Visión de la sociedad
—Besançon: para Julián la vida de esta capital de provincia está dominada por los
nobles y los clérigos. El ambiente del seminario no puede ser descrito de modo más
tenebroso. La hipocresía y las intrigas están presentes por doquier, particularmente en el
estamento clerical.
—París: el sueño de Sorel en París es hacer fortuna entre los nobles y poderosos. El
ambiente de los salones de la aristocracia le decepciona, pero no hay otro modo de medrar,
que es su máxima aspiración. La hipocresía, la superficialidad y el aburrimiento, son las
notas características. La descripción de la vida de Julián en París es en buena medida
autobiográfica.
Técnicas narrativas
—Monólogo interior: Es una de las características que han hecho famosa la novela.
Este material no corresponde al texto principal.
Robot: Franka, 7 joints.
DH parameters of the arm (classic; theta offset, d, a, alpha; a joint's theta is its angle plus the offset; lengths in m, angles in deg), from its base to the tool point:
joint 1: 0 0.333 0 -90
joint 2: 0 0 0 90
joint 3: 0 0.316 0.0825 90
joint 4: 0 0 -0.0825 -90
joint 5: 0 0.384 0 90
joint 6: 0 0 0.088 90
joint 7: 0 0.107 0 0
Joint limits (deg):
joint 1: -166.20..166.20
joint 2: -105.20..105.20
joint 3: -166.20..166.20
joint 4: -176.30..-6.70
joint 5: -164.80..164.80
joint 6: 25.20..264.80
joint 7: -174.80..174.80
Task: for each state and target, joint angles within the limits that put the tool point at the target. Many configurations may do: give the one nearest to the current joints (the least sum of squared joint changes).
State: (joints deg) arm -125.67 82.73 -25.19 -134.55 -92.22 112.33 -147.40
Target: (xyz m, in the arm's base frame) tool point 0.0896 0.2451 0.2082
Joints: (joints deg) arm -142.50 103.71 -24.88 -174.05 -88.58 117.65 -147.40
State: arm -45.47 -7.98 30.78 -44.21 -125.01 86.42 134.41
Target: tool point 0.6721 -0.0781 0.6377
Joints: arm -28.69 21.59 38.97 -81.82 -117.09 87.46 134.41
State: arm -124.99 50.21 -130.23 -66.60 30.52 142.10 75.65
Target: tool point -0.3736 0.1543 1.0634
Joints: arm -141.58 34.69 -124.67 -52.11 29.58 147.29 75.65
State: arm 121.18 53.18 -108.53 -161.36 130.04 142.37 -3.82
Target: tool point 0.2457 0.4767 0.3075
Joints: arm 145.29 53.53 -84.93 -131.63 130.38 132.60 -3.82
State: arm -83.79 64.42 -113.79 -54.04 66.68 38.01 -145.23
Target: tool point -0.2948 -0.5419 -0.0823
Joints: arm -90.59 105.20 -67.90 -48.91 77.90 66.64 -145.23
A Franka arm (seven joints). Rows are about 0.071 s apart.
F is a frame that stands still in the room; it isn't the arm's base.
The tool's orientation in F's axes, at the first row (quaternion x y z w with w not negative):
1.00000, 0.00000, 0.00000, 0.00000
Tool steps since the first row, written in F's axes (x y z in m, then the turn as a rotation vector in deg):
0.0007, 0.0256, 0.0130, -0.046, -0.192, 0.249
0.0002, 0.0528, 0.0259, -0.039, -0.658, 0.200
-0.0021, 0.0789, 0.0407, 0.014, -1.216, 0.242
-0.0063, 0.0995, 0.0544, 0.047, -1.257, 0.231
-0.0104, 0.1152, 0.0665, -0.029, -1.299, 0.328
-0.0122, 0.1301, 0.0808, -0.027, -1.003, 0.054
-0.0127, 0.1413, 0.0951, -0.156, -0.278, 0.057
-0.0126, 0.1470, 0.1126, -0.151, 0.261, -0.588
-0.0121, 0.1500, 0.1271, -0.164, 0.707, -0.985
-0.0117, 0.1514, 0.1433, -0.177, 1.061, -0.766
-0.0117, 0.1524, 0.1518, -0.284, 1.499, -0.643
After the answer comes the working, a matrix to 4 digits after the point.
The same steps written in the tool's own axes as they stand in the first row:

Aunque otros autores lo habían utilizado anteriormente, no lo habían hecho con tanta
habilidad y profusión. Gran parte de la acción se describe a través del monólogo interior de
los personajes, especialmente de Julián, que pasea la mirada por todo lo que le rodea, de
modo que el lector ve lo que ocurre tanto en su interior como exteriormente. También
utiliza esta técnica con otros personajes, como en el capítulo VIII del libro II, que recoge
los pensamientos de Matilde de la Mole sobre Julián. En este sentido, se ha querido ver en
Stendhal un precedente de algunas tendencias de la novela en el siglo XX (Joyce, Proust,
Faulkner...).
Aparte de los comentarios hechos a lo largo del resumen, se pueden enumerar los
siguientes errores o inconvenientes:
Publicada en 1830, en pleno auge del romanticismo revolucionario, esta novela tuvo
gran influencia como vehículo para describir una situación madura para la revolución, por
medio de una crítica sistemática de todas las instituciones, que formarían
un establishment opresivo y depravado. Sirvió de patrón, por ejemplo, para numerosas
obras literarias con aspiraciones revolucionarias. Este estilo y acción fue fomentado por las
logias masónicas, con los tópicos de la alianza entre el trono y el altar como baluarte de
la reacción contra el progreso liberal. La novela exalta también otros ídolos favoritos del
libertarismo romántico, tales como la primacía del honor por medio del duelo y del
suicidio; el terror al ridículo; el culto a las pasiones por encima de la razón, vulgarizado por
las novelas rosas, etc. Presenta una visión pesimista y desilusionada de la naturaleza
humana, con prevalencia y triunfo final de la tragedia y del desastre[4].